# Check Cashing



## Lon (Sep 8, 2015)

*Check Cashing 
*I thought it was just New Zealanders that held on to checks for months before finally depositing or cashing them. I don't get it. You give me a check and I will get it cashed or deposited before the ink is dry. I wrote a check for $750 USD to a individual in June and this morning I see on the computer that my checking account was credited with $700 because the check was never cashed. The person that I wrote the check to is not a FAT CAT that doesn't need the $700. I called him thinking that he misplaced or lost the check and he said "no I just didn't get around to it". This has happened to me quite a few times in the past couple years when I am in New Zealand but now it seems to be happening here as well. Checks that aren't cashed is idle $$$$ not working or being productive. 
Do you hold on to checks for a long time


----------



## applecruncher (Sep 8, 2015)

Never. I rarely get a paper check anymore but last time I did I think it was a rebate for a small amount. Next time I went out I deposited it. I didn't want it laying around.

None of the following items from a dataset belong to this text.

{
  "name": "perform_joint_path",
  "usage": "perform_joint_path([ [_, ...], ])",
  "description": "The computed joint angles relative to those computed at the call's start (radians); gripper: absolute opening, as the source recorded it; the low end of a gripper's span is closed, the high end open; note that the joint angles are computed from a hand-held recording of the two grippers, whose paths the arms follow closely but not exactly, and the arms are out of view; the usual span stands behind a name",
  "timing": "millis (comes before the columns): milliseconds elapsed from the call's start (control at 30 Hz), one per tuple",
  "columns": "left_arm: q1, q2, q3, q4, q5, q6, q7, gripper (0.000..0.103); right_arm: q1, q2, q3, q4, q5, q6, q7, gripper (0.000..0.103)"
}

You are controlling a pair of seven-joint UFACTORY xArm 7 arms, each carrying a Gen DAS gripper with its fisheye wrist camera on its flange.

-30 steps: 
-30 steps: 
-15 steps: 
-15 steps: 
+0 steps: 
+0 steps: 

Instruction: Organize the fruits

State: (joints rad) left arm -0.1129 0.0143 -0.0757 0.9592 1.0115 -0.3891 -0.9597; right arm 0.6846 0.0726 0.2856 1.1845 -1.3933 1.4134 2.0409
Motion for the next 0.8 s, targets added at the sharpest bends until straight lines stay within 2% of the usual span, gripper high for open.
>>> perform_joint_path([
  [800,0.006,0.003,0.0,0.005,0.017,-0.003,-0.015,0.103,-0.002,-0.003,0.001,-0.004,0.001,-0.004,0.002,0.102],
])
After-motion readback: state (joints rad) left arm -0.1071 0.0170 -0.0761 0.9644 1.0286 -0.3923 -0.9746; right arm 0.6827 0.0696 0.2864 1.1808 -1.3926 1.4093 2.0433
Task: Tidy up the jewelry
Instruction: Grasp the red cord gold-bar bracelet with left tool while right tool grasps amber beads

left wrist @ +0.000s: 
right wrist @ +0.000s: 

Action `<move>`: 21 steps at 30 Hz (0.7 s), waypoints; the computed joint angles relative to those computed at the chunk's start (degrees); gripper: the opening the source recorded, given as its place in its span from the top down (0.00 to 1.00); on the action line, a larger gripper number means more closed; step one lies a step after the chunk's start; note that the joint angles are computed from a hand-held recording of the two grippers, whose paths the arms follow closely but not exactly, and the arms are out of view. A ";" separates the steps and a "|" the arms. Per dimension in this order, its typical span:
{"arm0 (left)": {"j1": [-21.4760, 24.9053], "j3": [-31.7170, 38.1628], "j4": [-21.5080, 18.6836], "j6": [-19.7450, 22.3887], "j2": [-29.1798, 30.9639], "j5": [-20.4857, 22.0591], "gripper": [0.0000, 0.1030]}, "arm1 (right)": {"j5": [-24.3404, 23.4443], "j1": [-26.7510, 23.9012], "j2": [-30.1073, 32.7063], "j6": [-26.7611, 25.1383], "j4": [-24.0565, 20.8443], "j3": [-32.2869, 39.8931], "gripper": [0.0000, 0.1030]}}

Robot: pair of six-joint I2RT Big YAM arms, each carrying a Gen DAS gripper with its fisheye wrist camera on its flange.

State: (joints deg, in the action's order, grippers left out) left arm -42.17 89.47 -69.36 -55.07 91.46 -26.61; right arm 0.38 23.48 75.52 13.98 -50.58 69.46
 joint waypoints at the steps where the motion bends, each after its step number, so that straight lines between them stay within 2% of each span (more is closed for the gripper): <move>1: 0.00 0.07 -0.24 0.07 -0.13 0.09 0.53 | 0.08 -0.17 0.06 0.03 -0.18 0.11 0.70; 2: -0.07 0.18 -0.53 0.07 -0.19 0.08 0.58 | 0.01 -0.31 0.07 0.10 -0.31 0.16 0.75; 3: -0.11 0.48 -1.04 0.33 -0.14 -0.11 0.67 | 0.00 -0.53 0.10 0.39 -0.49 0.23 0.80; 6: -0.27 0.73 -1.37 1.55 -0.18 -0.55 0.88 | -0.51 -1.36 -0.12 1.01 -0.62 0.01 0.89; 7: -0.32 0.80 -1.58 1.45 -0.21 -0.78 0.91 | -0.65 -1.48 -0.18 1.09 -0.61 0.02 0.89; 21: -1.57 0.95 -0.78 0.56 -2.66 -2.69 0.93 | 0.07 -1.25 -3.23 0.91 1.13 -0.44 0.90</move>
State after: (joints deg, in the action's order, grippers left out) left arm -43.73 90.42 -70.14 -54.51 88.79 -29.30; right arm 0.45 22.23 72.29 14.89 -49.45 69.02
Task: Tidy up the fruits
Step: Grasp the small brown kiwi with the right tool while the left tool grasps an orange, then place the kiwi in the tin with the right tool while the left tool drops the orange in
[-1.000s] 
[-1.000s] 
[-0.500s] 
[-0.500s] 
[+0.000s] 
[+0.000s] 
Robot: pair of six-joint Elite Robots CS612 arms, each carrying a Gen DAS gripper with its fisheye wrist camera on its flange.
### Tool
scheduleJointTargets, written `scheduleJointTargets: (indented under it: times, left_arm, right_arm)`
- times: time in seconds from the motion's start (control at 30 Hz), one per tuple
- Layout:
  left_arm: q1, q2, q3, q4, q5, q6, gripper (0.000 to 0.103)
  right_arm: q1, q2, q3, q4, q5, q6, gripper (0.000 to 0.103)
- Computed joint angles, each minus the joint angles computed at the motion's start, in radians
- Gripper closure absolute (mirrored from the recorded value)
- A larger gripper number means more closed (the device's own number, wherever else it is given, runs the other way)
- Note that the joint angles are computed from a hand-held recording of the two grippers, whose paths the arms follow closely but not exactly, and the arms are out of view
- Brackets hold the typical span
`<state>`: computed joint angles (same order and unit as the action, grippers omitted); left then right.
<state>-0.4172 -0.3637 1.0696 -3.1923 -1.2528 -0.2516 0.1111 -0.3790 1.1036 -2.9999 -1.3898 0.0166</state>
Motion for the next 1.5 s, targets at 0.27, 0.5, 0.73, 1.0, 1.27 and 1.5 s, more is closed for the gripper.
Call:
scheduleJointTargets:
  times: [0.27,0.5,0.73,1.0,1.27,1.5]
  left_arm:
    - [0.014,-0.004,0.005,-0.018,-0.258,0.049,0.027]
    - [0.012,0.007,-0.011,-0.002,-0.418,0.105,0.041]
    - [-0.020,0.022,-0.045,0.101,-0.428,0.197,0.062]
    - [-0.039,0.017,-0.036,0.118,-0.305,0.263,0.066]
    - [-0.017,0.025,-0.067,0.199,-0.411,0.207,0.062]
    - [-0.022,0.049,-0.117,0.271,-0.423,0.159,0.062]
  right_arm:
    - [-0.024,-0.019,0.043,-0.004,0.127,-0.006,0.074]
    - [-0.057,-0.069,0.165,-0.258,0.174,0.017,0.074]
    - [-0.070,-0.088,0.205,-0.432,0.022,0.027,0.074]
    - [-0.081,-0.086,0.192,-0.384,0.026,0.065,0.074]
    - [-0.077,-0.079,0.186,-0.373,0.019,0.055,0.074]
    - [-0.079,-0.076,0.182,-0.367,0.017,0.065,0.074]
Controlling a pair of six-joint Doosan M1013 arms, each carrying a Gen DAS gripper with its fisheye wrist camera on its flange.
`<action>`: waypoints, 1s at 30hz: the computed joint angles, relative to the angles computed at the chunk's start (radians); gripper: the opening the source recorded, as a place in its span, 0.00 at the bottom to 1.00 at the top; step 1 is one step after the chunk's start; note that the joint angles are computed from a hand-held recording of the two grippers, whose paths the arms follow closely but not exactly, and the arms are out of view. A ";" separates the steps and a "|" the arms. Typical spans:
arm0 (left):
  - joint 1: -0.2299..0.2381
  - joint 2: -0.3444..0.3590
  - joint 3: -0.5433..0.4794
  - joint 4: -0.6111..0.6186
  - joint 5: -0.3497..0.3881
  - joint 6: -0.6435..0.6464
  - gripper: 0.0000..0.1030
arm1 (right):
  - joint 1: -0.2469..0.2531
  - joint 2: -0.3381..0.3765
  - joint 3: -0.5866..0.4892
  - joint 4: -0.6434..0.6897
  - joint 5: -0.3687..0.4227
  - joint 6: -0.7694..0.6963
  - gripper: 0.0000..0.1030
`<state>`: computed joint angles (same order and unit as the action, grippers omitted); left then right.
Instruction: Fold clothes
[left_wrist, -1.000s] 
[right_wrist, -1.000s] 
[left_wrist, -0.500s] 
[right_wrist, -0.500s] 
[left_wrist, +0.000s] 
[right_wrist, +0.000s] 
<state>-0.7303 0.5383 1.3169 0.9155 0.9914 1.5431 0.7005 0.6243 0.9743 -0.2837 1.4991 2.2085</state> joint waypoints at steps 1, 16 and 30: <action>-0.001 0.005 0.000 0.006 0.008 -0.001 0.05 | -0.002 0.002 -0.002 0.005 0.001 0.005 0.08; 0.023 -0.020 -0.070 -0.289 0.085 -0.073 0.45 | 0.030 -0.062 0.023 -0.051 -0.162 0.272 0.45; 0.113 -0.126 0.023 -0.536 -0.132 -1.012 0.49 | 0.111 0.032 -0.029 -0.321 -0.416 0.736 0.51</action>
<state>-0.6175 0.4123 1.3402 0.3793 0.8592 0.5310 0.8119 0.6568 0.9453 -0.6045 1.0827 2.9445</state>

However, several years ago when my father's estate was being settled a paper check (from a company, not an individual) several years old was among the things found in his safe deposit box. :shrug: Odd because he was conscientious about his banking.


----------



## Manatee (Sep 8, 2015)

I find that checks written to private clubs often rot in somebody's desk drawer for a few months.


----------



## imp (Sep 8, 2015)

Seems fewer and fewer folks even use checks anymore, 'ceptin for yours truly! Time was, plastic used in a store took forever to authorize, today it's within seconds. I once had it out with our Executive Secretary at the Plant: she insisted no bank would honor a check drawn upon it, if the signature did not match their records! She would not listen to the logic that for a bank to signature-verify each and every personal check which came in would have required an absolute ARMY of employees!   imp


----------



## Ken N Tx (Sep 9, 2015)

If someone would not cash my check then it would be their loss...


----------